Thirst for a Cause Returns After a Two-Year Hiatus.
Thirst for a Cause is back for 2022. After an eleventh hour cancellation last year due to COVID, the large-scale wine and food event that raises funds for the hospitality industry returns Aug. 24. Thirst Wine Merchants owner and founder Alex Kroblin started the event in 2009 as a way to help hospitality workers with medical costs. Over the following 10 years, the annual event became a veritable holiday for servers and bartenders (They affectionately refer to it as Thirst Day.), featuring dozens of wineries — including winemakers and owners — and more than 200 wines. That all stopped in 2020.
“This is the first time in three years, and we’re very glad Thirst for a Cause is back,” Kroblin said. “We canceled last year at the last minute because with the new strain of COVID that emerged, it felt like the safe and wise thing to do. This year we’re back with approximately 40 suppliers.”
For the first time ever, Thirst for a Cause will have a spirits section. Kroblin said they’d never offered more than one spirit company a spot in the event previously, but this year producers and blenders like Pinhook and Barrell will have tables, as will an importer of some of the best Japanese spirits available in the state, including Yuzu gin. Guthrie-based Wanderfolk Spirits will have their award-winning products there as well.

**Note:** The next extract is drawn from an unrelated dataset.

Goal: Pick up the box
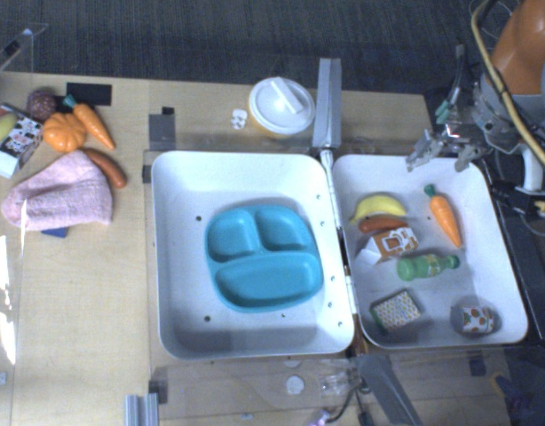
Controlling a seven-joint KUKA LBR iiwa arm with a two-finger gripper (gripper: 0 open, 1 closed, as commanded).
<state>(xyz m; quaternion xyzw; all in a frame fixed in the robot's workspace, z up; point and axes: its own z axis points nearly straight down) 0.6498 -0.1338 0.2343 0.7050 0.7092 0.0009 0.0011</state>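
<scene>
Camera view: box [396, 310] well below pincer [446, 152]

Two shallow white bins sit side by side: the left bin [166, 238] holds one blue divided tray [264, 257], and the right bin [499, 264] holds seven things, namely one banana [381, 206], one sausage [382, 224], one carrot [445, 219], one small carton box [390, 243], one green bottle [427, 265], one patterned packet [396, 311] and one round patterned piece [475, 319]. At the upper left of the frame, on the bench, lie one pink cloth [59, 193], one small pumpkin [63, 132], one second carrot [95, 124], one second sausage [107, 168], one dark round fruit [42, 105] and one small printed box [17, 142]. At the top centre there is one white lidded tub [281, 106], and at the upper right one gripper [443, 149].
</scene>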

Kroblin said a representative of world-renowned importer of French wines Kermit Lynch would be at Thirst Day for the first time, as will Napa winery Pride and Rioja standout winery Cuné. All told, the event center at the former Oklahoma Sports Hall of Fame (4040 N. Lincoln) will have approximately 225 wines and spirits available for attendees. In addition to the beverage suppliers, 10 local restaurants and hospitality companies are participating, including Bistro 22, Hal Smith Restaurant Group, Piatto, The Hamilton, and Rachel Cope’s 84 Hospitality.
“We definitely missed it last year,” Cope said. “A high number of people in our industry don’t have health insurance and count on being able to make cash consistently to support their families, pay for housing and transportation, all of the necessities. Being out for any unexpected period of time and having to pay for any kind of medical treatment out of pocket can be extremely hard to come back from. We’re proud of the Thirst team for continuing this great event for over a decade and we’ll keep participating — ‘til they kick us out.”
The money raised is kept in a fund maintained by the Oklahoma Restaurant Association. To access assistance, hospitality employees need only print out the application from the Thirst for a Cause website and submit it for approval. From their own materials, Thirst talks about their program: “Over the years, our little committee has helped a hostess who was facing stage 4 leukemia, we have aided a line cook in paying for a kidney transplant, we have helped a server with terminal cancer to pay her electric bill so that she and her kids didn’t have to live in a dark house, and the list goes on. All of these people are members of our community, and even more than that, they are members of the Oklahoma City hospitality family.”
Thirst for a Cause is Wednesday, Aug. 24 from 6:30 to 9 p.m. Tickets and more information about the event and the cause are available at their website.